Directions » Transcribe every entry verbatim; omit pictures.

Entries taken from a collection »
======

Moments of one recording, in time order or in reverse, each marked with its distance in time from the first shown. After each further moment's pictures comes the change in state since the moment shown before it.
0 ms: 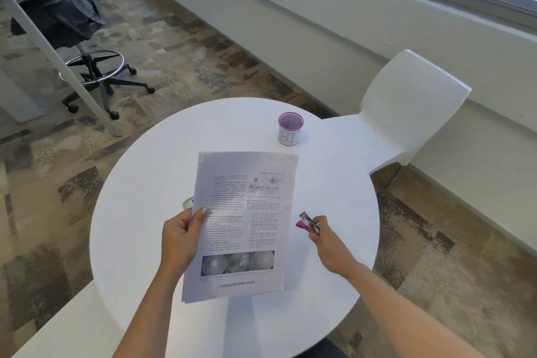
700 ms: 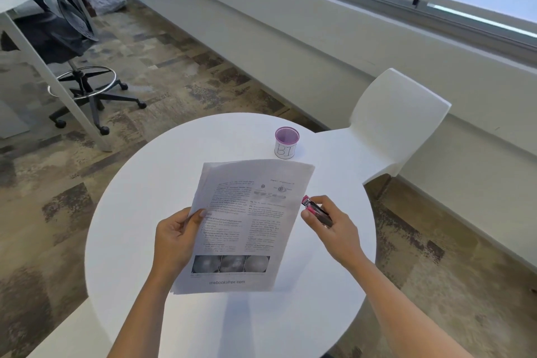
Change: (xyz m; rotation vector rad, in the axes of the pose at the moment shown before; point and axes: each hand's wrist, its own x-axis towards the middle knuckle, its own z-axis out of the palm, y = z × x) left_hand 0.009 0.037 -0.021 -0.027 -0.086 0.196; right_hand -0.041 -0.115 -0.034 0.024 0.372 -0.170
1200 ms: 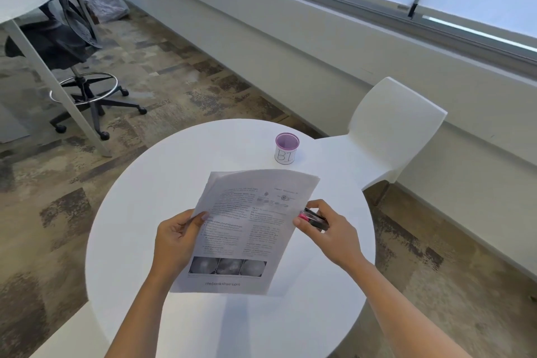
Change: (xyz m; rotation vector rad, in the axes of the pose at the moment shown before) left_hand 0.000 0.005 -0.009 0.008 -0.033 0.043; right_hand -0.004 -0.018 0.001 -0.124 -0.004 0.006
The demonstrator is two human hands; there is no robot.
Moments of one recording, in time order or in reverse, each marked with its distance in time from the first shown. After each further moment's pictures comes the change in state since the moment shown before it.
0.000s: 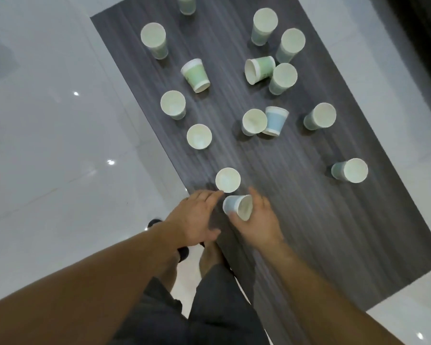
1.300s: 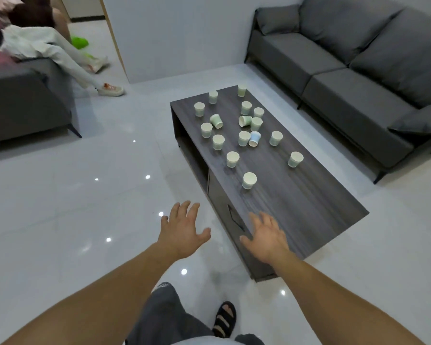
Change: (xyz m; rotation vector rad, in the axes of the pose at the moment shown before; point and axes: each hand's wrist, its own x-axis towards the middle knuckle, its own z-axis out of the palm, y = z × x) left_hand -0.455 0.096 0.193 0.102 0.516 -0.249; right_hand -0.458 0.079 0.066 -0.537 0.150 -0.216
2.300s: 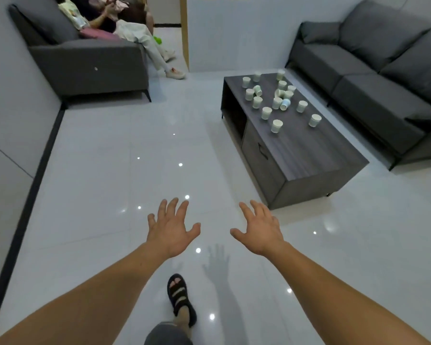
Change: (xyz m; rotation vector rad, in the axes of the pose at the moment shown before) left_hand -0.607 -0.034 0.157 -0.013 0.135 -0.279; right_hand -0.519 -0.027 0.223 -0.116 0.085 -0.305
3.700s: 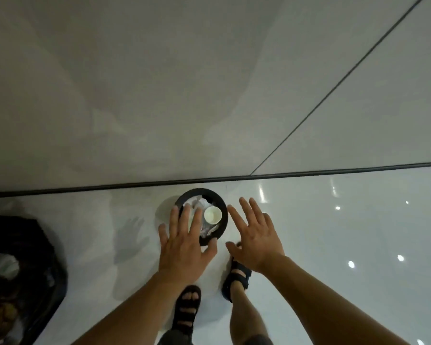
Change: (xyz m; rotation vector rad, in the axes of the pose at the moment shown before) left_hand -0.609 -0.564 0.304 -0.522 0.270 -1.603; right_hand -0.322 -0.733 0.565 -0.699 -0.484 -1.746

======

The completed task »
Moments of one recording, in time order or in reverse, each marked with its distance in time from the first shown. After each further moment's pictures comes the change in state since the moment shown before it.
0 ms: 
700 ms: 
Change: (xyz m; rotation vector rad, in the axes of the pose at the moment shown before; point and axes: each hand's wrist, its own x-axis towards the middle knuckle, its own z-axis out of the palm, y = z × x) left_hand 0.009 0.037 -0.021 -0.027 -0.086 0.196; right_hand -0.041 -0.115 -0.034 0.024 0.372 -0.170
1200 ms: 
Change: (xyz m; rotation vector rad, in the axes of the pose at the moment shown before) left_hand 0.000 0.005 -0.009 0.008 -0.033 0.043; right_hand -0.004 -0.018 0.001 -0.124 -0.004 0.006
The demonstrator is two human hands; there is no robot.
Moments of one recording, in time order or in reverse, each marked with its distance in time from the first shown. After each further moment's pictures comes the change in state since the moment shown before it.
0.000s: 
1.300s: 
Change: (xyz m; rotation vector rad, in the axes of the pose at the moment shown before; point and axes: each hand's wrist, its own x-axis towards the middle knuckle, its own z-axis out of the palm, y = z × x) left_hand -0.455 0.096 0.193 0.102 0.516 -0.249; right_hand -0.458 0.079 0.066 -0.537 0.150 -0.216
2.300s: 
Change: (xyz m; rotation vector rad, in the axes of the pose at the moment shown before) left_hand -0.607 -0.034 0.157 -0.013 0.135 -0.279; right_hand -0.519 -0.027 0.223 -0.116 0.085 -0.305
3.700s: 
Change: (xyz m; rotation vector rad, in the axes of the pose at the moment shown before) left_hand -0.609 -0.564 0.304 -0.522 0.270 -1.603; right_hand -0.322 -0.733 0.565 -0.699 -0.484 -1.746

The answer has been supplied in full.